Apr 29, 2020 - Technology

Pandemic flattens the sharing economy

Illustration of the Uber, Airbnb, and WeWork apps all cracked, tilted, and with delete x's

Illustration: Sarah Grillo/Axios

The "sharing economy" — as embodied by companies like Uber, Airbnb, and WeWork — is in critical condition, thanks to the coronavirus pandemic.

Why it matters: Basic assumptions about the evolution of human behavior in the digital age are melting under the pressure of COVID-19, requiring us to recalibrate how we envision the tech-enabled future.

Driving the news:

The pandemic has brutally shut down these companies' fundamental bets.

  • Right now Americans simply aren't leaving home much, and when they do, they will drive in their own cars if that's an option. (They may still prefer ride-hailing to mass transit, or be left with no other option in places where transit routes have been drastically cut back.)
  • Minimal travel means little demand for short-term rentals. And thanks to work-from-home orders, there's little demand for co-working space.

The big picture: The sharing economy — an idealistic vision birthed and branded in the late 2000s, during the last economic crisis — held that Americans were moving beyond an ethos of acquiring and protecting stuff.

  • Instead, we would willingly share use and enjoyment of space, vehicles, and tools, saving money to buy memorable experiences and fulfilling leisure activities.
  • Software could make this possible by widely distributing access to information about the availability of those spaces, vehicles and tools, and by building reputation ratings and "trust proxies" to put us at ease with relying on strangers.
  • In the early days of the Web, Americans got comfortable using their credit cards online and selling used appliances on eBay. Sharing-economy entrepreneurs aimed to extend that approach everywhere.
  • As a 2014 Wired cover story put it, "We are entrusting complete strangers with our most valuable possessions, our personal experiences — and our very lives. In the process, we are entering a new era of Internet-enabled intimacy."

Yes, but: The companies that emerged to deploy this vision in American cities, driven by a startup ideology of "scaling fast" and enriching investors, turned it into something faster and nastier — a grinding gig economy with a flashy app front-end.

  • The billion-dollar sharing giants were all about squeezing new efficiencies out of existing human and material assets, and then trying to squeeze a profit from fees on the margins.
  • That was always a tough business proposition: Uber and Lyft, which are both now publicly traded, have never turned a profit.
  • Now, even if these firms bounce back in the post-lockdown world, they've lost all room to maneuver.

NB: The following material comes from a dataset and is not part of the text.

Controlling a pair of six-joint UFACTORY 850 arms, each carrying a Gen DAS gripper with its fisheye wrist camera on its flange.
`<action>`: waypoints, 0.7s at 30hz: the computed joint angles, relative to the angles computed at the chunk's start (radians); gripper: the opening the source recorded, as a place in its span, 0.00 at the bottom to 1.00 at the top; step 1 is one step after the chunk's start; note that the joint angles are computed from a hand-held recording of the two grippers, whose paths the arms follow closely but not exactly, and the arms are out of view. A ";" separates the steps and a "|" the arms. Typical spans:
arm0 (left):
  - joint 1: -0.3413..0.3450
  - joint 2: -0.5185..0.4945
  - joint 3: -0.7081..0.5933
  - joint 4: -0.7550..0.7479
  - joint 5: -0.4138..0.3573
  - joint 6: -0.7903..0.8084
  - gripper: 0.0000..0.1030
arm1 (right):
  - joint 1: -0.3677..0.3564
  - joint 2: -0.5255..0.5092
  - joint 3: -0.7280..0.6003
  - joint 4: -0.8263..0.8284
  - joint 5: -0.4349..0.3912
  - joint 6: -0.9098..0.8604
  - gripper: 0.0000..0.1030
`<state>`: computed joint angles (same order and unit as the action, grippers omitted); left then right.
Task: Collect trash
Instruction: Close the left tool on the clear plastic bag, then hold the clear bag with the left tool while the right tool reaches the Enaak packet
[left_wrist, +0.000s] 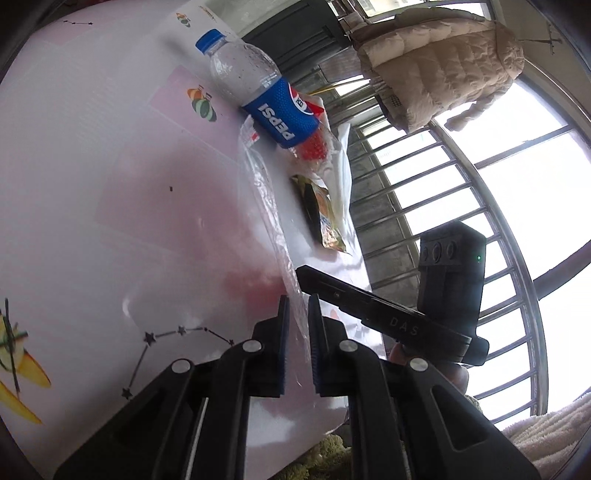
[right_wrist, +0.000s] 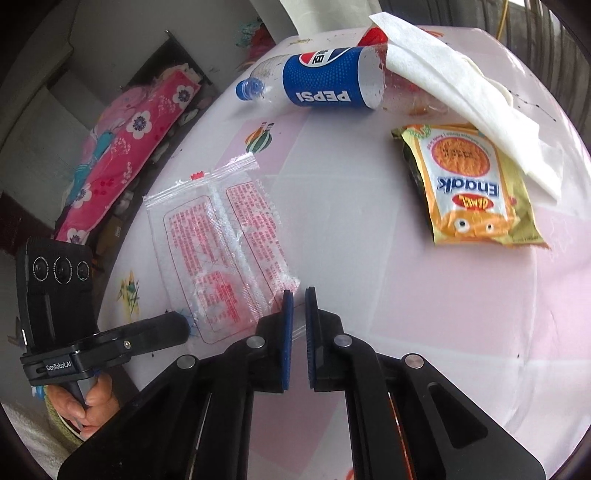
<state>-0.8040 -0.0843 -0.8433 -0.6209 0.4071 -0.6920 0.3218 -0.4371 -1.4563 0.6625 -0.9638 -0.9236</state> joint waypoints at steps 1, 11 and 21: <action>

What's next: In some ways, the pandemic opens a door to the revival of the sharing economy's original, grassroots ideals of community cooperation and peer-to-peer trust.

  • There's a lot of flour, sugar and yeast passing from neighbor to neighbor these days, even if we're just leaving it on one another's doorsteps.
  • We may not rush back into shared spaces — but we've experienced a profound demonstration of interdependence.

Editor's note: This story has been corrected to report that Uber has 27,000 employees — not 2,700, as we originally said.